2. Run the `cluster force-leave <node@host>` command: This removes a node from the cluster. The target node will be forcefully removed from the cluster. This command is typically used when a node fails or becomes unresponsive.

For example, in the previously built cluster, if `emqx@s2.emqx.io` wants to leave the cluster, you can run the command below on `emqx@s2.emqx.io`:

```bash
./bin/emqx ctl cluster leave
```

Or run the command below on `emqx@s1.emqx.io` to remove `emqx@s2.emqx.io` from the cluster:

```bash
./bin/emqx ctl cluster force-leave emqx@s2.emqx.io
```

### Configure Network Protocols

After the cluster is created, you can continue to set the network protocols for the nodes. EMQX supports connecting the nodes via TCP or TLS. The connection method can be configured in `emqx.conf`:

To use TCP IPv4 and TCP IPv6, you can set with the `cluster.proto_dist` in `emqx.conf`.

- TCP IPv4: `inet_tcp ` (Default)
- TCP IPv6: `inet6_tcp`

To enable SSL, you first need to set the `cluster.proto_dist` to `inet_tls`, then configure the `ssl_dist.conf` file in the `etc` folder and specify the TLS certificate. For details, see [Using TLS for Erlang Distribution](https://www.erlang.org/doc/apps/ssl/ssl_distribution.html).
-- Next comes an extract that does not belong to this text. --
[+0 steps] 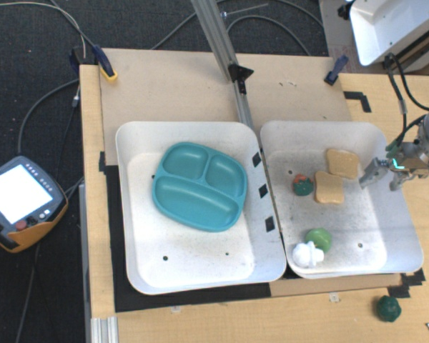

<!--need an example code here-->

## Pseudo-Distributed Cluster

EMQX provides a pseudo-distributed cluster feature for testing and development purposes. It refers to a cluster setup where multiple instances of EMQX are running on a single machine, with each instance configured as a node in the cluster.

Start the first node:
```bash
  EMQX_NODE__NAME='emqx1@127.0.0.1' \
  EMQX_LOG__FILE_HANDLERS__DEFAULT__FILE='log1/emqx.log' \
  EMQX_LISTENERS__TCP__DEFAULT__BIND='127.0.0.1:1883' \
  EMQX_LISTENERS__SSL__DEFAULT__BIND='127.0.0.1:8883' \
  EMQX_LISTENERS__WS__DEFAULT__BIND='127.0.0.1:8083' \
  EMQX_LISTENERS__WSS__DEFAULT__BIND='127.0.0.1:8084' \
  EMQX_DASHBOARD__LISTENERS__HTTP__BIND=18083 \
  EMQX_NODE__DATA_DIR="./data1" \
./bin/emqx start
```

Then use the following command to start the second node and join the cluster manually. To avoid port conflicts, you need to use a different set of listening ports on different nodes, and also use separate directories for log files and the internal database:

```bash
  EMQX_NODE__NAME='emqx2@127.0.0.1' \
  EMQX_LOG__FILE_HANDLERS__DEFAULT__FILE='log2/emqx.log' \
  EMQX_LISTENERS__TCP__DEFAULT__BIND='127.0.0.1:1882' \
  EMQX_LISTENERS__SSL__DEFAULT__BIND='127.0.0.1:8882' \
  EMQX_LISTENERS__WS__DEFAULT__BIND='127.0.0.1:8082' \
  EMQX_LISTENERS__WSS__DEFAULT__BIND='127.0.0.1:8085' \
  EMQX_DASHBOARD__LISTENERS__HTTP__BIND=18082 \
  EMQX_NODE__DATA_DIR="./data2" \
./bin/emqx start
  EMQX_NODE__NAME='emqx2@127.0.0.1' ./bin/emqx ctl cluster join 'emqx1@127.0.0.1'
```

The above code example is to create a cluster manually. You can also refer to the [Auto Clustering](#auto-clustering) section on how to create a cluster automatically.

Please note that this setup is not recommended for production environments.